(Beginning of Source records)
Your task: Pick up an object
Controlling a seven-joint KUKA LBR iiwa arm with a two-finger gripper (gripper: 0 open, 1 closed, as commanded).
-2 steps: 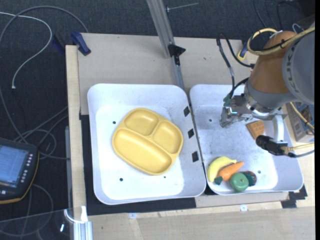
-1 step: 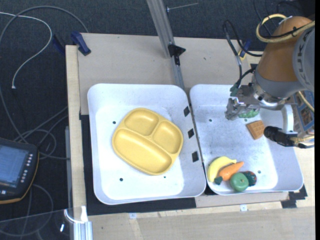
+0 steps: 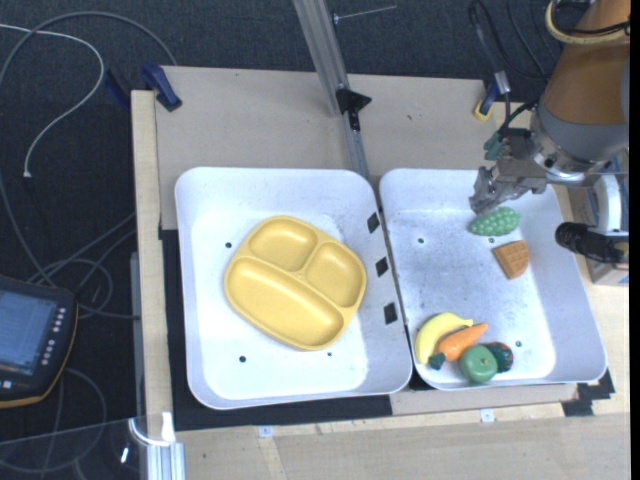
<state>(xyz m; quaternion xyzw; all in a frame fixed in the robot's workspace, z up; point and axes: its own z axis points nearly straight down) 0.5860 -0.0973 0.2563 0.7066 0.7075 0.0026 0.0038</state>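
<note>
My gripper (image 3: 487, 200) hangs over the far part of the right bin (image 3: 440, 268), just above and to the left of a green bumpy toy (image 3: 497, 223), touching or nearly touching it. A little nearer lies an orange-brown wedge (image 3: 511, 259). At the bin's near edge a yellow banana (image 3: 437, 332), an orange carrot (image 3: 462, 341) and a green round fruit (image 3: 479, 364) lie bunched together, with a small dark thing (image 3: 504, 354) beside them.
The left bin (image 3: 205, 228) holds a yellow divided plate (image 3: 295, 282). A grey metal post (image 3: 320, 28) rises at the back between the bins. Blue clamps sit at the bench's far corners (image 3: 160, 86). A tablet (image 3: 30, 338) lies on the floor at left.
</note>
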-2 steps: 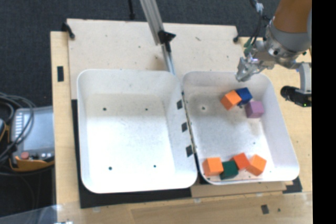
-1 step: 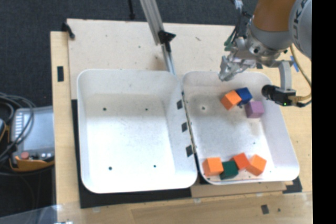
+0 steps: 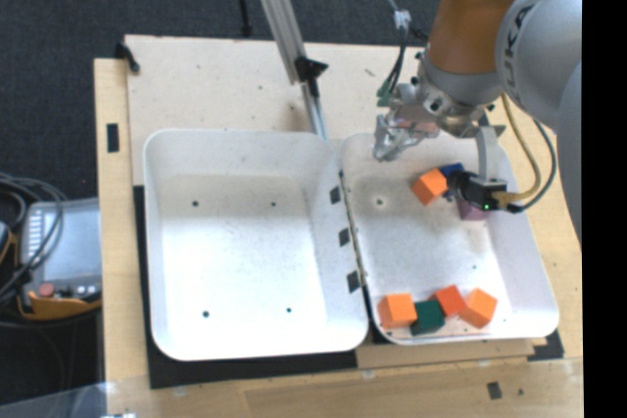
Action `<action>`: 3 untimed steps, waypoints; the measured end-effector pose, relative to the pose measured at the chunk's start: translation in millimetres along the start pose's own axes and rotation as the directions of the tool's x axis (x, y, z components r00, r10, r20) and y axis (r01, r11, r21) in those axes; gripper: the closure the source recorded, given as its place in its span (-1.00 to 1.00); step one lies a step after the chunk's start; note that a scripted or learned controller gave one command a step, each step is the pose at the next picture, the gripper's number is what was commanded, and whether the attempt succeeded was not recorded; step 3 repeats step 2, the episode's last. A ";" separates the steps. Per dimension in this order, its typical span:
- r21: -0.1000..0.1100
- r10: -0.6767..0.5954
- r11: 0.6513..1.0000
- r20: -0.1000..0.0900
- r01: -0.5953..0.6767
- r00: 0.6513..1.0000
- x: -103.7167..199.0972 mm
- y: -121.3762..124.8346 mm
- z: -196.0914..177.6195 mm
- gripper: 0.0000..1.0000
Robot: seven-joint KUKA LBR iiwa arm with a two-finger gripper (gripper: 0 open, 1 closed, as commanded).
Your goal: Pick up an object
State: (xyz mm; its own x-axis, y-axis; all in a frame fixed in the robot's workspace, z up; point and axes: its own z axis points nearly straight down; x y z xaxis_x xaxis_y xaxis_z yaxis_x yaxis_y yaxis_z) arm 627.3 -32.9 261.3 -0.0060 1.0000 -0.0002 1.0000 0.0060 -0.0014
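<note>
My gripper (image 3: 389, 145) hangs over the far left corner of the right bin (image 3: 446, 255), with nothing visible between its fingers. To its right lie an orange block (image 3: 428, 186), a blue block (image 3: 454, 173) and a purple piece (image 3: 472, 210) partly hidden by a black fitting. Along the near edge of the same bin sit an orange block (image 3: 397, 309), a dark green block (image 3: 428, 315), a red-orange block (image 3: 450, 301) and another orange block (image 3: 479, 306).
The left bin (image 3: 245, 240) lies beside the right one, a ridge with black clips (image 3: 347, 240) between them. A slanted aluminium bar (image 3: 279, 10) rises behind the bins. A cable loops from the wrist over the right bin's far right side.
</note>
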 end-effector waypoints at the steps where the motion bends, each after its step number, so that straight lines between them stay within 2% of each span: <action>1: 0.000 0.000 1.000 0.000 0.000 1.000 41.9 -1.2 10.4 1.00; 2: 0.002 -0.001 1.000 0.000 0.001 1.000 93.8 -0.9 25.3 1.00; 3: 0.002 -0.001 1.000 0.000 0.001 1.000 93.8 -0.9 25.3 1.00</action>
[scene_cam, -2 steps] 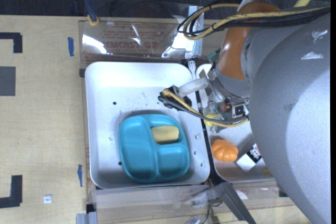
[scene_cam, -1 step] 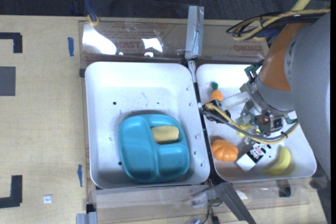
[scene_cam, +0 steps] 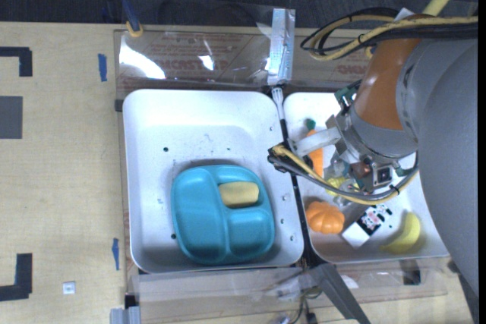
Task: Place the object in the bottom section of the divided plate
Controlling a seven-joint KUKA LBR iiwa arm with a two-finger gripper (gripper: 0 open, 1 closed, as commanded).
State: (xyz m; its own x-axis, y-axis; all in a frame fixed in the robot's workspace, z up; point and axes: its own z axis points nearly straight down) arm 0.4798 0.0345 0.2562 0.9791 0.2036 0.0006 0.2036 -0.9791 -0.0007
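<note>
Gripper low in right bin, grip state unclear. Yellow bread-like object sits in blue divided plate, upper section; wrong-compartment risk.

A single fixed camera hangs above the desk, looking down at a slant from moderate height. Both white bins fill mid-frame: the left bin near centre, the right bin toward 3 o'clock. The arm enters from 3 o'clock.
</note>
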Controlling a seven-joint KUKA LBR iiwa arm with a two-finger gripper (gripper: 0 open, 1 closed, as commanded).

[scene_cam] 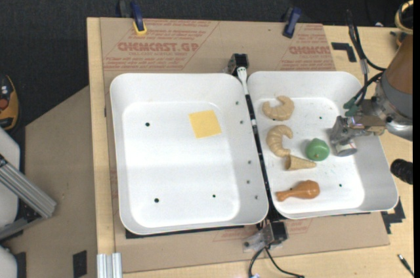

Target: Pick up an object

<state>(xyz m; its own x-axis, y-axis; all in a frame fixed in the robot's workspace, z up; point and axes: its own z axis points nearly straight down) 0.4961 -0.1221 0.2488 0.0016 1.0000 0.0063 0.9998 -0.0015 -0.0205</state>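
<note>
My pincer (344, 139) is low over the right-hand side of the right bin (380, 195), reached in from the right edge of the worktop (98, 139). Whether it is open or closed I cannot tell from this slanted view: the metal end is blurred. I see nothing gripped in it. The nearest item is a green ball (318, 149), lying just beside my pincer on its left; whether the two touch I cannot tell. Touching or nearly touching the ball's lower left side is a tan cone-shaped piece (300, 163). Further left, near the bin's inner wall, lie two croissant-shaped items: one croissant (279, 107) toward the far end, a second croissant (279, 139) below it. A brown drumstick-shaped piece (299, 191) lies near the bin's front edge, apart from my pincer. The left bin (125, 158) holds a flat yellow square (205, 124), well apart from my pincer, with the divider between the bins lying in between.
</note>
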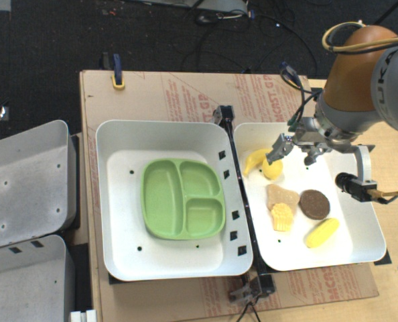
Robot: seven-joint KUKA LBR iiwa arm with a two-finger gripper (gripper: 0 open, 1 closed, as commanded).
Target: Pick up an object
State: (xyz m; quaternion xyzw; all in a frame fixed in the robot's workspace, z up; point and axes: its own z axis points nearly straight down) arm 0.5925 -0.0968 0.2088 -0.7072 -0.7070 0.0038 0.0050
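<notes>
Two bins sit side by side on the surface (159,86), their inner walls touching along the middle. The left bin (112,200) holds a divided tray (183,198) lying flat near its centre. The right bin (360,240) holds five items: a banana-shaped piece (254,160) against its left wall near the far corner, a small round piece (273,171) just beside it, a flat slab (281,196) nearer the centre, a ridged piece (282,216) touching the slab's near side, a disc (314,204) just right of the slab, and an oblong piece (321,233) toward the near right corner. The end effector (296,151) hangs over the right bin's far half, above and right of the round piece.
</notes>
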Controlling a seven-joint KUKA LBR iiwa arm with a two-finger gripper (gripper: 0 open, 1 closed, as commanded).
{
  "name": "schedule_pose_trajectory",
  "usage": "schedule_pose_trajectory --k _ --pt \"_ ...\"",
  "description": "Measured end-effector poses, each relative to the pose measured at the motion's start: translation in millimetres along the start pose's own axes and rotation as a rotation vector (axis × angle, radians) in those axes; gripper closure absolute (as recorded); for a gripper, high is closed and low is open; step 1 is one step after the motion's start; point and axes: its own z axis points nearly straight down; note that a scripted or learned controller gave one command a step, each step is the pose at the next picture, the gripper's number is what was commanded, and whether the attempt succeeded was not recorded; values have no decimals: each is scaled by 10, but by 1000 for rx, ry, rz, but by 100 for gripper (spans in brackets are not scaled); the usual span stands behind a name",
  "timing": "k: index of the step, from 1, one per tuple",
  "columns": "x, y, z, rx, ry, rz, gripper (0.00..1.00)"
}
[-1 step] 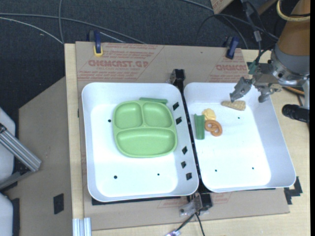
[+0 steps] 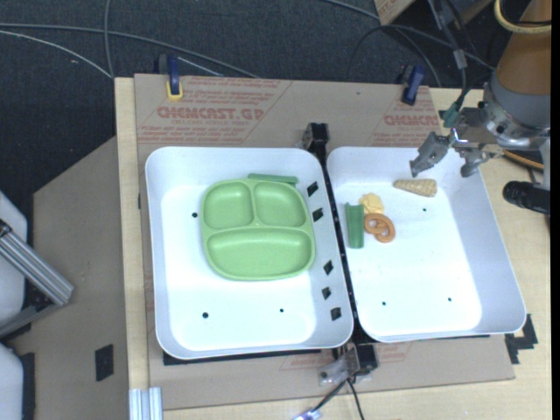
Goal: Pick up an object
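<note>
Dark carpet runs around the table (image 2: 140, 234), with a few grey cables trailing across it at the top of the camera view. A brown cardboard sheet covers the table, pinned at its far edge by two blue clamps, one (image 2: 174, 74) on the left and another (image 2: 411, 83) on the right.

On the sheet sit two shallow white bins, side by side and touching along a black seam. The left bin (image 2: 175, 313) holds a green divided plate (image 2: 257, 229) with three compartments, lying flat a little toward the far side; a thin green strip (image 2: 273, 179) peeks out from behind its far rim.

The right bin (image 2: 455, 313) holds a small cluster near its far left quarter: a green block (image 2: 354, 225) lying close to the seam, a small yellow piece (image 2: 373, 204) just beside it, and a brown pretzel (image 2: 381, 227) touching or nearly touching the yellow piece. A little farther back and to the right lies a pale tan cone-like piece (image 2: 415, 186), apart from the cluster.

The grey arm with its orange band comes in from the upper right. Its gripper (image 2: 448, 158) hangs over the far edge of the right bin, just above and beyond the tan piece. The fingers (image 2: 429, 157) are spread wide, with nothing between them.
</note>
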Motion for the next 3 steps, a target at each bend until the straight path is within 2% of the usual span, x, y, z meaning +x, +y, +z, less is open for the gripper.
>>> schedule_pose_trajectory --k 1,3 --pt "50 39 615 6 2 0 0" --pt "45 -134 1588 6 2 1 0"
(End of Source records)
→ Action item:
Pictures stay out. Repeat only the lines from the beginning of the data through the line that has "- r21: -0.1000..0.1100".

→ Solution to the exercise:
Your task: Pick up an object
Controlling a seven-joint KUKA LBR iiwa arm with a two-finger gripper (gripper: 0 open, 1 closed, as commanded).
-2 steps: 
-1 step: 
+0 steps: 
<state>(xyz m; quaternion xyzw; all in a frame fixed in the robot's workspace, z up; point and axes: its own z axis points nearly straight down) 0.5860 -0.0973 0.2563 0.7066 0.7075 0.0026 0.0038</state>
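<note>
My gripper (image 3: 487, 200) hangs over the far part of the right bin (image 3: 440, 268), just above and to the left of a green bumpy toy (image 3: 497, 223), touching or nearly touching it. A little nearer lies an orange-brown wedge (image 3: 511, 259). At the bin's near edge a yellow banana (image 3: 437, 332), an orange carrot (image 3: 462, 341) and a green round fruit (image 3: 479, 364) lie bunched together, with a small dark thing (image 3: 504, 354) beside them.
The left bin (image 3: 205, 228) holds a yellow divided plate (image 3: 295, 282). A grey metal post (image 3: 320, 28) rises at the back between the bins. Blue clamps sit at the bench's far corners (image 3: 160, 86). A tablet (image 3: 30, 338) lies on the floor at left.
</note>
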-2 steps: 
-1 step: 
+0 steps: 
Action `<action>`: 3 untimed steps, waypoints; the measured end-effector pose, relative to the pose measured at the chunk's start: translation in millimetres along the start pose's own axes and rotation as the directions of the tool's x axis (x, y, z components r00, r10, r20) and y axis (r01, r11, r21) in those axes; gripper: the closure the source recorded, given as its place in its span (-1.00 to 1.00); step one lies a step after the chunk's start; note that a scripted or learned controller gave one command a step, each step is the pose at the next picture, the gripper's number is what was commanded, and whether the attempt succeeded was not recorded; step 3 repeats step 2, the episode's last. A ";" separates the steps. Per dimension in this order, its typical span:
- r21: -0.1000..0.1100

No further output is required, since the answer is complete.